La sombra
El Último Párrafo
La oscuridad inundó la calle empedrada. Las bicicletas deambularon monótonas mientras sus ruedas giraban al ritmo de un traqueteo endemoniado. Se escucharon voces de entre todos los extremos de aquel lugar. Los cuerpos alargados y ensombrecidos se entremezclaron como pleonasmos en una frase absurda gracias a la proyección de varios halos de luz. Algo tenues.
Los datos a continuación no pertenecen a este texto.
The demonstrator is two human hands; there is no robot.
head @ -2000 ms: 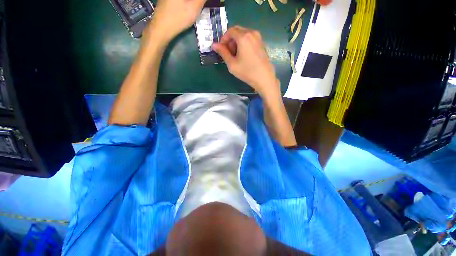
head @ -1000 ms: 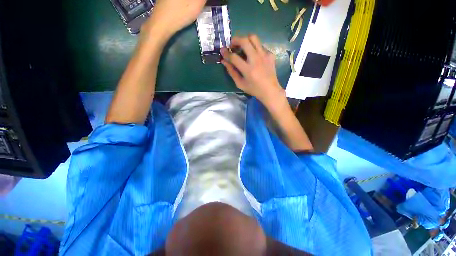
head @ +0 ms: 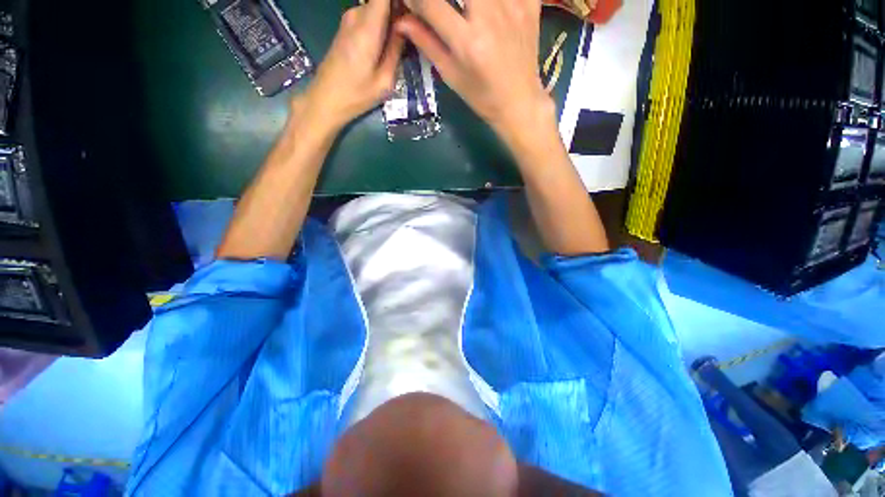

- ¡Qué noche! ¡Qué exuberancia! –gritó uno de los profetas altivo-.
Los pasos de quienes no quisieron ser reconocidos siguieron sumándose al ruido constante sobre un tablado elástico e irreal. Había al fondo de aquel callejón un chelo impoluto cuyo cordaje emitía sonatas de un timbre vigoroso, exportado de un lugar perteneciente a una estepa remota. El parnaso intelectual se congregó impasible frente a aquel instrumento de madera. El viento sopló hacia el norte, como de costumbre, y la sonata no le pudo acompañar, pues iba rectilínea.
Como consecuencia de su desgaste, las finas cuerdas se fueron agrupando en una robusta jarcia y su melodía se volvió áspera. Su propia metamorfosis le acabó propinando una mudez humillante. Ello no pareció importunar. La calle seguía iluminada y los profetas mantuvieron sus andares. Las ruedas de goma raquítica circularon durante unas cuantas horas más. La sombra se había desvanecido y nadie se percató ni siquiera de su existencia.